==== Source data

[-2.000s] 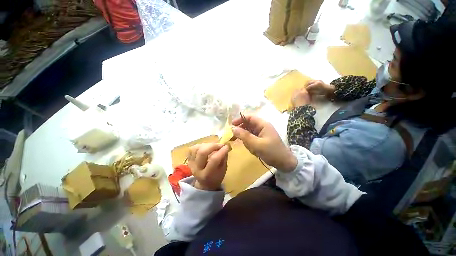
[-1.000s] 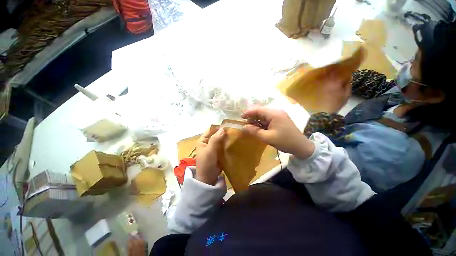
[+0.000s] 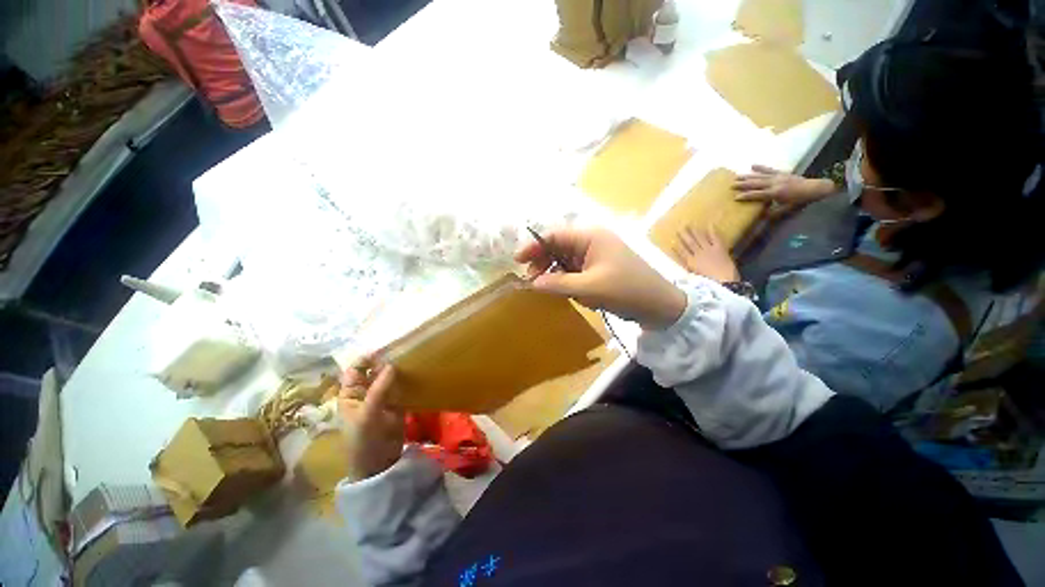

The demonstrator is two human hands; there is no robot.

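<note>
My left hand [image 3: 372, 415] grips the left end of a brown card [image 3: 493, 353]. My right hand [image 3: 596, 269] holds the card's upper right corner, with a dark, thin pointed tool [image 3: 541, 243] between its fingers. The card is raised and tilted, with a pale strip along its upper edge. Another brown card [image 3: 548, 401] lies beneath it, partly hidden. A bright red pouch [image 3: 456, 441] lies below the held card, beside my left wrist.
A person [image 3: 842, 310] sits at the right with both hands on a brown card [image 3: 713, 216]. Clear plastic bags [image 3: 458, 239] lie beyond my hands. A small brown carton [image 3: 218, 464] stands at the left beside a tan cord bundle [image 3: 300, 396]. A larger carton [image 3: 598, 29] is at the back.
The held card has turned from hanging down to stretching sideways, and my left hand has moved left and down. The other person's lifted card is now down under their hands.
</note>
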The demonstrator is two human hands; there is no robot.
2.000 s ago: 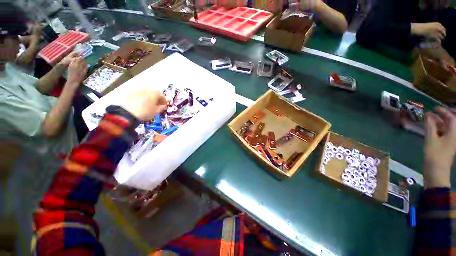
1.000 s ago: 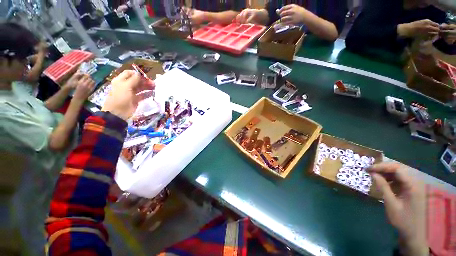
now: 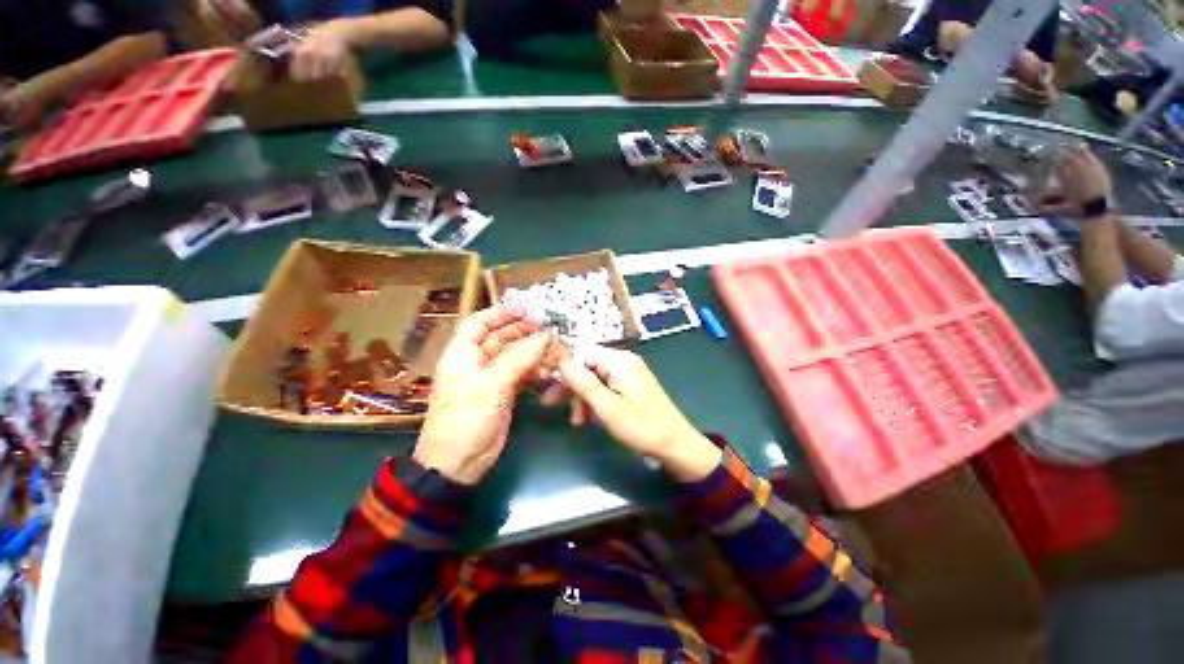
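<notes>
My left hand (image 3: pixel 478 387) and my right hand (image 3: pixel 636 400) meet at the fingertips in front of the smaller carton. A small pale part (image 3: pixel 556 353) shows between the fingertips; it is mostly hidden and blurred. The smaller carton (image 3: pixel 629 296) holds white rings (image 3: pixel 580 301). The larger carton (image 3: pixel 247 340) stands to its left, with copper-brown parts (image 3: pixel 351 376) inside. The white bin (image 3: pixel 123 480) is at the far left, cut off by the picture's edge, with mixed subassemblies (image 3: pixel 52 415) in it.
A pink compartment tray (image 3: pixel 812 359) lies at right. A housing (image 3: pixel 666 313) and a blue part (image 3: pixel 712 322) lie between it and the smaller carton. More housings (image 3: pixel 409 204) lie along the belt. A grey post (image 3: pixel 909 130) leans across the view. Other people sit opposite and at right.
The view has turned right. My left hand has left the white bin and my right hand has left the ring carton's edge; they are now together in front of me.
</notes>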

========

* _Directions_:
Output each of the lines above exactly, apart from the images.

* _Task solution_:
[-2.000s] 
[-1.000s] 
[+0.000s] 

The demonstrator is two human hands; there is no robot.

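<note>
My left hand [image 3: 372, 415] grips the left end of a brown card [image 3: 493, 353]. My right hand [image 3: 596, 269] holds the card's upper right corner, with a dark, thin pointed tool [image 3: 541, 243] between its fingers. The card is raised and tilted, with a pale strip along its upper edge. Another brown card [image 3: 548, 401] lies beneath it, partly hidden. A bright red pouch [image 3: 456, 441] lies below the held card, beside my left wrist.
A person [image 3: 842, 310] sits at the right with both hands on a brown card [image 3: 713, 216]. Clear plastic bags [image 3: 458, 239] lie beyond my hands. A small brown carton [image 3: 218, 464] stands at the left beside a tan cord bundle [image 3: 300, 396]. A larger carton [image 3: 598, 29] is at the back.
The held card has turned from hanging down to stretching sideways, and my left hand has moved left and down. The other person's lifted card is now down under their hands.
</note>
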The demonstrator is two human hands; there is no robot.
2.000 s ago: 
1.000 s ago: 
now: 
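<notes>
My left hand (image 3: pixel 478 387) and my right hand (image 3: pixel 636 400) meet at the fingertips in front of the smaller carton. A small pale part (image 3: pixel 556 353) shows between the fingertips; it is mostly hidden and blurred. The smaller carton (image 3: pixel 629 296) holds white rings (image 3: pixel 580 301). The larger carton (image 3: pixel 247 340) stands to its left, with copper-brown parts (image 3: pixel 351 376) inside. The white bin (image 3: pixel 123 480) is at the far left, cut off by the picture's edge, with mixed subassemblies (image 3: pixel 52 415) in it.
A pink compartment tray (image 3: pixel 812 359) lies at right. A housing (image 3: pixel 666 313) and a blue part (image 3: pixel 712 322) lie between it and the smaller carton. More housings (image 3: pixel 409 204) lie along the belt. A grey post (image 3: pixel 909 130) leans across the view. Other people sit opposite and at right.
The view has turned right. My left hand has left the white bin and my right hand has left the ring carton's edge; they are now together in front of me.
</notes>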

This answer has no further content.